• _Task instructions_: Write out the whole listing, matching it exactly.

• _Given entries_:
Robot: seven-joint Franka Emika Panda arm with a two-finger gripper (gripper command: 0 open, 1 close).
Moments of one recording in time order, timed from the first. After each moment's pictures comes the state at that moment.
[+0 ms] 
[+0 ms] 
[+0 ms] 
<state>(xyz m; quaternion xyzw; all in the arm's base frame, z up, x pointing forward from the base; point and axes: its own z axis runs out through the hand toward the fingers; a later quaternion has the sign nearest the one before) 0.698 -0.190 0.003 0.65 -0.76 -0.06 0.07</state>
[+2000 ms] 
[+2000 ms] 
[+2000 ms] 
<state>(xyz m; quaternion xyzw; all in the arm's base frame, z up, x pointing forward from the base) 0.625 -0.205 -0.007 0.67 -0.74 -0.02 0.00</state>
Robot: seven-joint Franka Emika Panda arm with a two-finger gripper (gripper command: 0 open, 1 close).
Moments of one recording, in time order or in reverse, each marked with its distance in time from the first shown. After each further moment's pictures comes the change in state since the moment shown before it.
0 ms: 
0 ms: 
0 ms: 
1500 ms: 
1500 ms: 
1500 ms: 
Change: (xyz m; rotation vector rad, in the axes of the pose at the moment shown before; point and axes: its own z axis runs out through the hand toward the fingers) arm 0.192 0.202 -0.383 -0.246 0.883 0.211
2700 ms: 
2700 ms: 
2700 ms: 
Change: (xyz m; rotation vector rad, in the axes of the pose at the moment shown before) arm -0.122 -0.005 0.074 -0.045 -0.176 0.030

• _Task response_:
Robot: seven-joint Franka Emika Panda arm with a two-finger gripper (gripper command: 0 open, 1 close).
Moments of one recording in time order, timed from the first. After each moment's pictures comes the state at that moment.
[+0 ms] 
[+0 ms] 
[+0 ms] 
<state>(xyz m; quaternion xyzw; all in the arm's base frame, z up, x pointing forward from the base; point and axes: its own z axis runs out through the hand toward the fingers; a later quaternion has the sign nearest the one before) 0.698 -0.190 0.003 0.65 -0.76 -0.06 0.07</state>
[+2000 ms] 
[+2000 ms] 
[+2000 ms] 
<state>(xyz m; quaternion xyzw; all in the arm's base frame, z up, x pointing forward from the base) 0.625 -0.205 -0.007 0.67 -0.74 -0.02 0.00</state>
Robot: seven-joint Franka Emika Panda arm with a two-finger gripper (gripper command: 0 open, 1 close).
Moments of one recording, in time order or in reverse, each marked with its distance in time from the first shown. After each further moment's pictures comes the change in state since the moment shown before it.
0 ms: 
0 ms: 
0 ms: 
1500 ms: 
1500 ms: 
1500 ms: 
Change: (xyz m; rotation vector rad, in the axes of the pose at the moment shown before; point and axes: its own z axis runs out through the hand toward the fingers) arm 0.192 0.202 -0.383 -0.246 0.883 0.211
2700 ms: 
2700 ms: 
2700 ms: 
Change: (xyz m; rotation vector rad, in the axes of the pose at the moment shown before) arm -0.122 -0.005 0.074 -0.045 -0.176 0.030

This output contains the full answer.